**PROBLEM DETAILS**
An exact copy of every entry below is required, and no picture may appear in it.

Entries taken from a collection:
--------------------

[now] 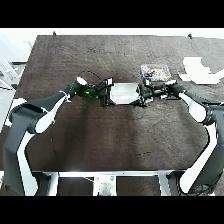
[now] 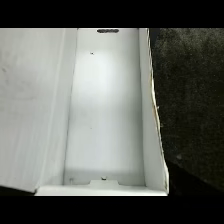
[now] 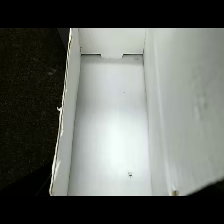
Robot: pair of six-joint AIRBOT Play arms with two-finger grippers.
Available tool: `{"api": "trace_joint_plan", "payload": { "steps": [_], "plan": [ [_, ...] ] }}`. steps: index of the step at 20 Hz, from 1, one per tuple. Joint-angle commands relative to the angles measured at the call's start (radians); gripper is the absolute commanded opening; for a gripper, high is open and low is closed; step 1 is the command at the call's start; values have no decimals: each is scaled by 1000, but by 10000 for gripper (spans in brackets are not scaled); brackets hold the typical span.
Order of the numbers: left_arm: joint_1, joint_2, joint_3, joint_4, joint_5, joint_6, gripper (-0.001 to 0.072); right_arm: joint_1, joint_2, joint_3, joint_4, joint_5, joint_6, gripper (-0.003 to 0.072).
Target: Fold the box and place the chain.
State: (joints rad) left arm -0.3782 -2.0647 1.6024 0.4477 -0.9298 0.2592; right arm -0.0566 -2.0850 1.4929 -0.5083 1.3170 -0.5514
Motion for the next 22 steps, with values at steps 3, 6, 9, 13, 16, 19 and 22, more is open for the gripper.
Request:
{"api": "trace_joint_plan", "payload": {
  "steps": [3,6,9,13,16,19,22],
  "plan": [
    [1,0,0,0,-2,1,413,1,-1,0,0,0,0,519],
    [1,0,0,0,-2,2,413,1,-1,0,0,0,0,518],
    [1,0,0,0,-3,2,413,-2,-1,2,3,0,-7,559],
    [1,0,0,0,-3,2,413,-6,2,16,-13,7,-6,657],
    [0,0,0,-1,-2,2,413,-16,19,21,-54,12,11,664],
    [1,0,0,-3,-3,2,413,-37,50,20,-61,22,28,664],
    [1,0,0,-4,-2,2,413,-57,93,21,-78,28,38,664]
  ]
}}
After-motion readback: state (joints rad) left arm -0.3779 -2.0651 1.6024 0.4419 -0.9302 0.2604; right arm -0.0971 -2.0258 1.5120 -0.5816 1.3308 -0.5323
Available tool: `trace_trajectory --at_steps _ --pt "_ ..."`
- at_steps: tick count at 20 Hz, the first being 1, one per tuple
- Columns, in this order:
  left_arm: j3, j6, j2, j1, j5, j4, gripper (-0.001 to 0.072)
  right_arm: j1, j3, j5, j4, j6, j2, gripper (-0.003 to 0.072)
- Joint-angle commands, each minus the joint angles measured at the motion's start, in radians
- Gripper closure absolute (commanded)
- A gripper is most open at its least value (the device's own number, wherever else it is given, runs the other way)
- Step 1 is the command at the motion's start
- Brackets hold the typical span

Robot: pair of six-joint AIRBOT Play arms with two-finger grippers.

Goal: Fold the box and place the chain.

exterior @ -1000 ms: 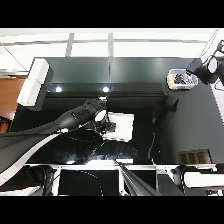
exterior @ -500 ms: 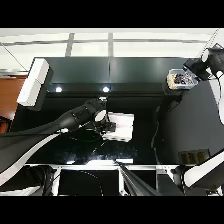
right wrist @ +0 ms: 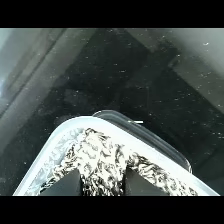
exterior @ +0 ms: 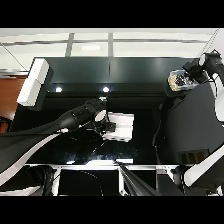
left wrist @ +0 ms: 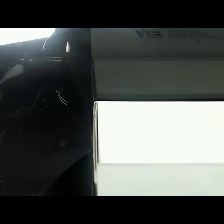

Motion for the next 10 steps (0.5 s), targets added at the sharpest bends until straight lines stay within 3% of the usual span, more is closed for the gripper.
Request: trace_trajectory --at_steps 1,10 --pt "0.0 0.0 0.0 0.001 -0.003 0.0 0.0682 -0.001 0.001 0.002 0.082 -0.09 0.008 0.0671" --pt "0.0 0.0 0.0 0.001 -0.004 0.0 0.0683 -0.003 0.001 0.116 0.103 -0.403 0.281 0.0674"
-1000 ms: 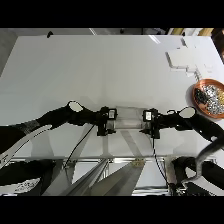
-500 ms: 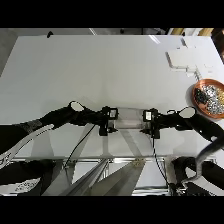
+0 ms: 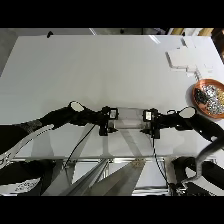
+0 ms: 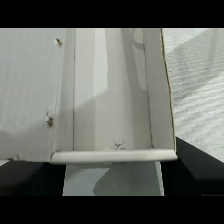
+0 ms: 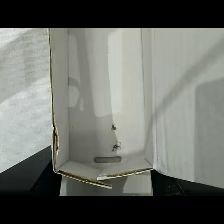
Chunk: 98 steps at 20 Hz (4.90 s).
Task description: Fold the box and place the chain.
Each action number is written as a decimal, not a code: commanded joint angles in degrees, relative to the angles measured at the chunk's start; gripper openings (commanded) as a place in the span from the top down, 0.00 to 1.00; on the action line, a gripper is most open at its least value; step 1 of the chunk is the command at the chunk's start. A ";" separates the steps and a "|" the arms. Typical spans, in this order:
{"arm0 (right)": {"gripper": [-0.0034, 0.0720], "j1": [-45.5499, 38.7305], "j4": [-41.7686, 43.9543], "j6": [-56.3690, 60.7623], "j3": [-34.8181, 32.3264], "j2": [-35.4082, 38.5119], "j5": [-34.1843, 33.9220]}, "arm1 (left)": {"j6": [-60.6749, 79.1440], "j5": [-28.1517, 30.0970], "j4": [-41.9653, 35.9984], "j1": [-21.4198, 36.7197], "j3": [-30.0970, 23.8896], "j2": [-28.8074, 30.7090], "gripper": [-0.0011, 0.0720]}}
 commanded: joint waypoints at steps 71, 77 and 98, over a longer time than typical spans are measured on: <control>0.64 0.00 -29.57 23.82 9.64 16.28 14.71 | 0.04 0.02 0.04 -0.04 0.02 -0.04 0.61; 0.65 0.00 -18.21 10.10 2.19 14.49 7.06 | 0.04 0.00 0.04 -0.04 0.02 -0.04 0.61; 0.24 0.00 -4.35 17.14 1.49 5.05 3.98 | 0.04 0.00 0.04 -0.04 0.02 -0.04 0.61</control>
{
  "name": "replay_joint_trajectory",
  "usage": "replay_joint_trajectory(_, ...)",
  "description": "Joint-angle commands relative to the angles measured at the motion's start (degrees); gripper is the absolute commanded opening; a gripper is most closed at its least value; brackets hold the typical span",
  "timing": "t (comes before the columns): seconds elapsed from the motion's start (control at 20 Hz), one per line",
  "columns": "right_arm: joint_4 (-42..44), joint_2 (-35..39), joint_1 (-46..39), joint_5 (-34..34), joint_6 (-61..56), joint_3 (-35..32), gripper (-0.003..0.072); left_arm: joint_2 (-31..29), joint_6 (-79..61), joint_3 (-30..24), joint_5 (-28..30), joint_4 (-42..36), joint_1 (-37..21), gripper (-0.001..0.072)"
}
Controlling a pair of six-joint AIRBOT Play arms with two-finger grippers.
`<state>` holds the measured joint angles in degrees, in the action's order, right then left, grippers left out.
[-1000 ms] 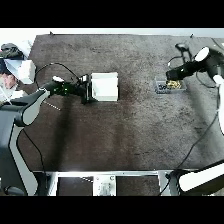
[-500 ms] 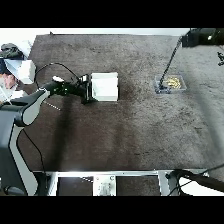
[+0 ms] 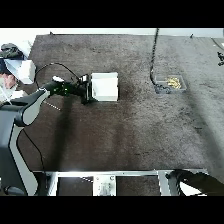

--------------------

**TASK RESULT**
[now] 
[now] 
[now] 
Robot: pair of six-joint AIRBOT Play arms with two-finger grippers.
Available tool: `{"api": "trace_joint_plan", "payload": { "steps": [_], "plan": [ [_, ...] ] }}`. steps: index of the step at 20 Hz, from 1, one per tuple. Joint-angle commands relative to the angles measured at the call's start (radians); gripper is the absolute commanded opening; for a gripper, high is open and low is closed; step 1 is the command at the call's start; values have no decimals: each is scaled by 1000, but by 10000 for gripper (spans in brackets are not scaled); brackets hold the typical span.
Order of the numbers: left_arm: joint_1, joint_2, joint_3, joint_4, joint_5, joint_6, gripper (-0.001 to 0.072); right_arm: joint_1, joint_2, joint_3, joint_4, joint_5, joint_6, gripper (-0.003 to 0.072).
Target: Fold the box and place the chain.
State: (joints rad) left arm -0.3782 -2.0647 1.6024 0.4477 -0.9298 0.2592; right arm -0.0566 -2.0850 1.4929 -0.5083 1.3170 -0.5514
Motion for the next 22 steps, with values at steps 3, 6, 9, 13, 16, 19 and 22, more is open for the gripper.
Request:
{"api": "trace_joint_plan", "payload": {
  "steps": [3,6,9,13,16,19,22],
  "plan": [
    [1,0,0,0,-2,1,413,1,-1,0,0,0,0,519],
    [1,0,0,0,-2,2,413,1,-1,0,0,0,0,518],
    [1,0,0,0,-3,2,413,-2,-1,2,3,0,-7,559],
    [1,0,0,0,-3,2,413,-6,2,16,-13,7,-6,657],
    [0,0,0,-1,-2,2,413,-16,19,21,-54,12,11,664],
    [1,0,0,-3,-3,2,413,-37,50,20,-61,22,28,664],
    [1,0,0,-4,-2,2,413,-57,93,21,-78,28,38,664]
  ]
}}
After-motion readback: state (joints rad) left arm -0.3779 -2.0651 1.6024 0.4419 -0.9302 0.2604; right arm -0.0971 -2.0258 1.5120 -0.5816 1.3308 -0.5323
Available tool: `trace_trajectory --at_steps _ --pt "_ ..."`
- at_steps: tick count at 20 Hz, the first being 1, one per tuple
- Columns, in this order:
  left_arm: j3, j6, j2, j1, j5, j4, gripper (-0.001 to 0.072)
  right_arm: j1, j3, j5, j4, j6, j2, gripper (-0.003 to 0.072)
- Joint-angle commands, each minus the joint angles measured at the motion's start, in radians
- Gripper closure absolute (commanded)
- A gripper is most open at its least value (the device's own number, wherever else it is given, runs the other way)
- Step 1 is the command at the motion's start
- Brackets hold the typical span

Robot: pair of six-joint AIRBOT Play arms with two-finger grippers.

Goal: Fold the box and place the chain.

exterior @ -1000 ms: 
exterior @ -500 ms: 
right wrist @ +0 ms: 
exterior @ +0 ms: 
left wrist @ +0 ms: 

Motion for the next 10 steps (0.5 s), targets added at the sharpest bends until straight lines stay within 3% of the usual span, more is closed for the gripper.
Request: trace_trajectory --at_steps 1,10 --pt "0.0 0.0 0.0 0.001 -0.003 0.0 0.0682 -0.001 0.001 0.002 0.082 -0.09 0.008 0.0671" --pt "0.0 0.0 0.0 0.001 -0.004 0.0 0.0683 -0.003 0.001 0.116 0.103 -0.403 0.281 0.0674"
-1000 ms: 
-500 ms: 
+0 ms: 
+0 ms: 
+0 ms: 
Chunk: 98 steps at 20 Hz (4.90 s).
Task description: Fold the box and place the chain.
Each action number is written as a decimal, not a code: commanded joint angles in degrees, relative to the angles measured at the chunk's start; gripper openings (commanded) as a place in the span from the top down, 0.00 to 1.00; on the action line, a gripper is most open at its least value; step 1 of the chunk is the command at the chunk's start. A ";" separates the steps and a "|" the arms. Typical spans, in this order:
{"arm0 (right)": {"gripper": [-0.0034, 0.0720], "j1": [-45.5499, 38.7305], "j4": [-41.7686, 43.9543], "j6": [-56.3690, 60.7623], "j3": [-34.8181, 32.3264], "j2": [-35.4082, 38.5119], "j5": [-34.1843, 33.9220]}, "arm1 (left)": {"j6": [-60.6749, 79.1440], "j5": [-28.1517, 30.0970], "j4": [-41.9653, 35.9984], "j1": [-21.4198, 36.7197], "j3": [-30.0970, 23.8896], "j2": [-28.8074, 30.7090], "gripper": [-0.0011, 0.0720]}}
 commanded: joint waypoints at steps 71, 77 and 98, over a longer time than typical spans are measured on: <control>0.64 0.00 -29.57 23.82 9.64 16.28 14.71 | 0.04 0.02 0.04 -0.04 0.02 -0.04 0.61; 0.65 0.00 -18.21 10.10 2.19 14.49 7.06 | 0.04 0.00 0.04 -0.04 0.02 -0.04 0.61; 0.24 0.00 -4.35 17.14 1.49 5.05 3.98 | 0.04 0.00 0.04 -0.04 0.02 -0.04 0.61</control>
{
  "name": "replay_joint_trajectory",
  "usage": "replay_joint_trajectory(_, ...)",
  "description": "Joint-angle commands relative to the angles measured at the motion's start (degrees); gripper is the absolute commanded opening; a gripper is most closed at its least value; brackets hold the typical span",
  "timing": "t (comes before the columns): seconds elapsed from the motion's start (control at 20 Hz), one per line",
  "columns": "right_arm: joint_4 (-42..44), joint_2 (-35..39), joint_1 (-46..39), joint_5 (-34..34), joint_6 (-61..56), joint_3 (-35..32), gripper (-0.003..0.072); left_arm: joint_2 (-31..29), joint_6 (-79..61), joint_3 (-30..24), joint_5 (-28..30), joint_4 (-42..36), joint_1 (-37..21), gripper (-0.001..0.072)"
}
Controlling a pair of six-joint AIRBOT Play arms with two-finger grippers.
`<state>` holds the measured joint angles in degrees, in the action's order, right then left, grippers left out.
[-1000 ms] 
[-500 ms] 
[+0 ms] 

The answer has been written out in full.